Dans ces conditions, je ne crois pas que la commission m'aurait autorisé à retirer mon amendement au profit de celui du Gouvernement, ni même à voter celui-ci en dernière instance.
Il est donc préférable de s'en tenir à l'amendement de la commission.
M. le président. Personne ne demande la parole ?...
Je mets aux voix l'amendement n° 385, repoussé par la commission et par le Gouvernement.

(L'amendement n'est pas adopté.)
M. le président. Personne ne demande la parole ?...
Je mets aux voix l'amendement n° 129 rectifié, repoussé par le Gouvernement.

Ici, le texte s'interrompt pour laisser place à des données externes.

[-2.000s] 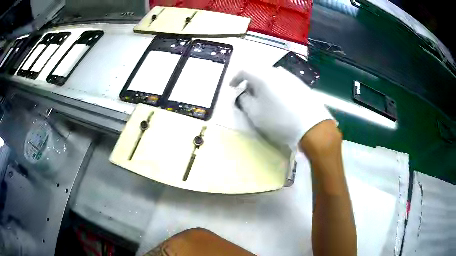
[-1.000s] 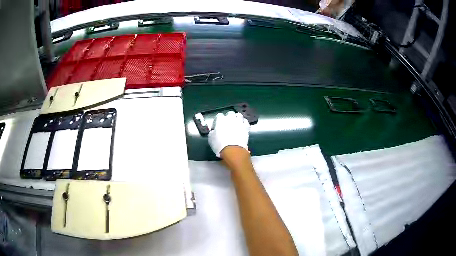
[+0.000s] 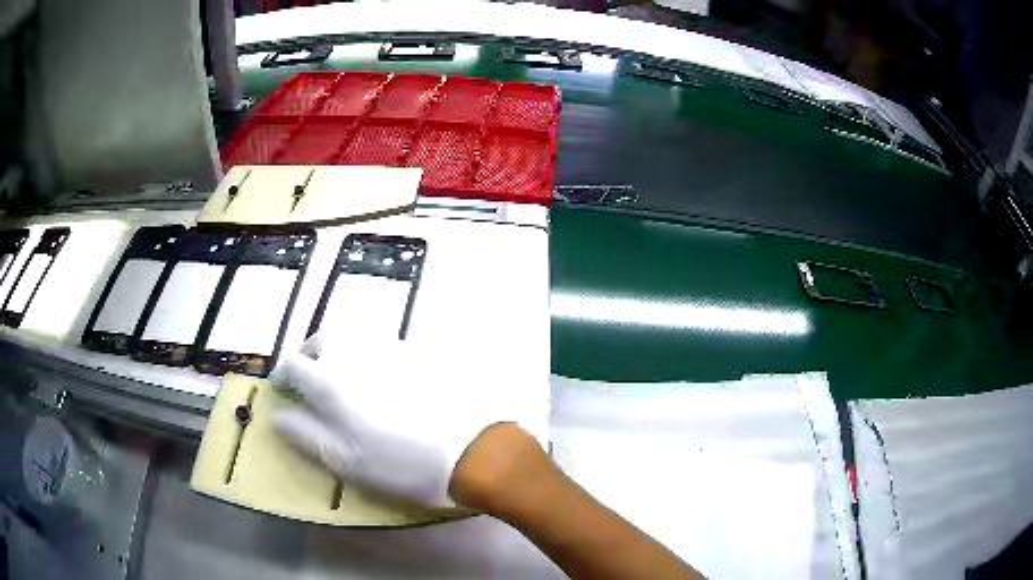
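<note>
My right hand (image 3: 368,436), in a white glove, reaches in from the lower right over the near cream guide plate (image 3: 283,482). Its blurred fingers cover the lower end of a black phone frame (image 3: 416,272) lying on the white infeed belt (image 3: 481,306). Whether they grip it cannot be told. A gap separates this frame from several side-by-side frames (image 3: 300,278) to its left. My left hand is not in view.
The far guide plate (image 3: 363,193) lies behind the frames, with a red plastic tray (image 3: 515,159) beyond. The green conveyor (image 3: 680,272) at right carries spaced frames (image 3: 841,283). White foam sheet (image 3: 702,453) covers the near bench edge. A grey metal housing (image 3: 125,102) stands at upper left.
My right hand has moved left from the green conveyor to the white belt. The frame it was at on the green belt is gone from there, and a separate frame now lies right of the row.
</note>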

(L'amendement est adopté.)
M. le président. En conséquence, les amendements n°s 244, 214 rectifié et 453 n'ont plus d'objet.
Par amendement n° 130 rectifié, M. Gournac, au nom de la commission des affaires sociales, propose d'insérer, après le IV de l'article 39 un paragraphe additionnel IV bis ainsi rédigé :
« IV bis. - Le quatrième alinéa de l'article L. 323-32 du code du travail est remplacé par deux alinéas ainsi rédigés :
« Par dérogation à l'article L. 125-3 du code du travail, un ou plusieurs travailleurs handicapés employés dans un atelier protégé peuvent être mis à la disposition provisoire d'un autre employeur en vue de favoriser l'adaptation au travail en milieu ordinaire ou une éventuelle embauche dans des conditions fixées par décret.
« Ce décret fixe notamment la durée maximale de mise à disposition auprès d'un ou plusieurs employeurs. »
La parole est à M. Gournac, rapporteur.
M. Alain Gournac, rapporteur. Cet amendement tend à insérer un paragraphe supplémentaire après le paragraphe IV afin d'éviter que les mises à disposition provisoire de travailleurs handicapés effectuées par les ateliers protégés en vue de favoriser l'adaptation en milieu ordinaire ou une éventuelle embauche ne soient considérées automatiquement comme un prêt illicite de main-d'oeuvre.
Selon les termes de la loi, la réinsertion des personnes handicapées en milieu ordinaire de travail fait partie des missions incombant aux ateliers protégés.
Il semblerait que divers services de l'inspection du travail aient considéré que les ateliers protégés, nonobstant leur rôle de réinsertion des travailleurs handicapés, effectuaient ainsi une opération ayant pour objet exclusif le prêt de main-d'oeuvre, lequel ne peut être régulièrement opéré que par des entreprises de travail temporaire.
Cet amendement vise donc à écarter, s'agissant des ateliers protégés, les dispositions relatives au prêt illicite de main-d'oeuvre, étant entendu toutefois que les conditions de cette mise à disposition seront rigoureusement encadrées par décret afin d'éviter tout abus.
M. le président. Quel est l'avis du Gouvernement ?
Mme Elisabeth Guigou, ministre de l'emploi et de la solidarité. Défavorable.
M. le président. Personne ne demande la parole ?...
Je mets aux voix l'amendement n° 130 rectifié, repoussé par le Gouvernement.

(L'amendement est adopté.)
M. le président. Personne ne demande la parole ?...
Je mets aux voix l'article 39, modifié.

(L'article 39 est adopté.)
M. le président. La suite de la discussion est renvoyée à une séance ultérieure.